My development machine/number cruncher has 12 GB and usually 80% are used (for virtualization, Applications, Development, ...). Actually I am thinking about an upgrade here. But in these regions an upgrade starts to hurt monetarily  :Rolling Eyes: 

----------

## wilsonsamm

 *energyman76b wrote:*   

>  *wilsonsamm wrote:*    *john.newman wrote:*   i would recommend at the bare minimum 2 gb of ram.  not really enough
> 
>  
> 
> As for me, I have 640 megabytes of RAM installed, and that's ample for my laptop. Directly after logging in, before starting any apps, conky reports that 70 megabytes are in use. 
> ...

 

But conky reports that only 80-odd megabytes are being used for cache (immediately after logging in – no doubt that increases, but I doubt it really would increase my performance that much if I added more RAM. When that happens, I'll create a runlevel that stops X and then mounts my VRAM as swap.)

Anyway, I loaded up firefox and another 25 megs are now cached... this means that next time I load firefox it'll load quicker, but I only ever do it once – so how can I keep this from ending up in the cache? If I can get what little cache there is to not be spent on stuff like that, I think that's how I would improve the speed of my computer.

----------

## eccerr0r

Caches use a replacement algorithm to get rid of pages that aren't being used.  The kernel will notice you're not loading the firefox binary in anymore and will evict it from memory when some other program is being loaded in.

If your machine is thrashing, likely not because it ran out of cache memory (it's already gotten rid of it) but it's got to deal with too much memory that it can't throw out.

There is most definitely diminishing returns on adding more RAM.  Eventually you'll have more ram than your working set and adding more would just waste electricity.

----------

## wah_wah_69

hey, what about frequency and latency, capacity isn't everything that counts when it comes to ram.

----------

## eccerr0r

 *wah_wah_69 wrote:*   

> hey, what about frequency and latency, capacity isn't everything that counts when it comes to ram.

 

Compared to hard drive virtual memory latency, an extra CAS cycle or two latency is a drop in the bucket.

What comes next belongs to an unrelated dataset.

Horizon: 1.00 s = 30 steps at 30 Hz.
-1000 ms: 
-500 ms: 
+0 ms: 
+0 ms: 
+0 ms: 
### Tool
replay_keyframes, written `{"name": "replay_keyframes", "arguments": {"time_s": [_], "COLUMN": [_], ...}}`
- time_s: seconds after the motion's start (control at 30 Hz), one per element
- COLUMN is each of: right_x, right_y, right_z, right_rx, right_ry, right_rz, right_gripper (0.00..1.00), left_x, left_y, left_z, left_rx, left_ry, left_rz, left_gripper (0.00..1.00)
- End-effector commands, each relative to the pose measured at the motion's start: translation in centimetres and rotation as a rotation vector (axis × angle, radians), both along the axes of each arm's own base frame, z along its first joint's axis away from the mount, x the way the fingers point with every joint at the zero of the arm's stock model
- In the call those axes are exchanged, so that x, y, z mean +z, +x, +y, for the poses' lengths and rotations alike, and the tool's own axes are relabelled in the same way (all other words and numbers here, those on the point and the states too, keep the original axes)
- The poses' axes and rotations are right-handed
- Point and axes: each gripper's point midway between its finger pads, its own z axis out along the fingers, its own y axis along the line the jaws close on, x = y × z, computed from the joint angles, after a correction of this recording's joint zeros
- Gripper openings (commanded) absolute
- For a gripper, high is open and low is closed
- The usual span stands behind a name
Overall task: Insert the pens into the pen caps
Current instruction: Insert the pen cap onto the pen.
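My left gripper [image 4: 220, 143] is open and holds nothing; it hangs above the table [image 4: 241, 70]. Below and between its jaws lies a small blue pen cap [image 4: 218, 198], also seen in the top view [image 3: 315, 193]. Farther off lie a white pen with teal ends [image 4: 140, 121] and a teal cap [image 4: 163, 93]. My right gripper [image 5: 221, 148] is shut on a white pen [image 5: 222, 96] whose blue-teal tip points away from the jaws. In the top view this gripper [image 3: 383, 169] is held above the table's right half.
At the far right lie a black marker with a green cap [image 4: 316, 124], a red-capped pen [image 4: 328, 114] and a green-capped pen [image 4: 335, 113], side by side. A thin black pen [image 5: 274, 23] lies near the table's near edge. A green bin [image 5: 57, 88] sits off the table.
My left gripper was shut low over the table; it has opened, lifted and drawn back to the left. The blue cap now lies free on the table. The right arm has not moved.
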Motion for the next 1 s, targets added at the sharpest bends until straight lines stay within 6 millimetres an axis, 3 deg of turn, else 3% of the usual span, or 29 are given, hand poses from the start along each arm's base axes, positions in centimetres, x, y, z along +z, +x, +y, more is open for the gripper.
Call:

Even halving RAM speeds, though it will drop computer speed noticeably, is nowhere near having to constantly deal with swap...

Then again what's worse, some boards are poorly designed and adding more ram will force people to reduce RAM frequency or add latency cycles... but if it prevents massive swapping, it's still a win.

----------

## pigeon768

 *energyman76b wrote:*   

>  *wilsonsamm wrote:*   As for me, I have 640 megabytes of RAM installed, and that's ample for my laptop. Directly after logging in, before starting any apps, conky reports that 70 megabytes are in use.  those numbers are lies.

  They seem reasonable to me. On a fresh boot, 'free' reports ~40MB used -/+ buffers/cache with nothing running but X, xmonad, and an xterm. Right now, it's reporting 74MB with Skype, (depends on qt) a few Terminals, (x11-term/terminal: depends on gtk+, plus a few Gnome libs) and xscreensaver running. I can get it down to 30MB on a fresh boot w/xorg+xmonad+xterm if I disable dbus, hald, samba, avahi, etc.

I have 2GB of RAM on this laptop. I highly recommend upgrading RAM. Even if you don't use the RAM for applications, the kernel will use it for other things - like buffers and cache.

----------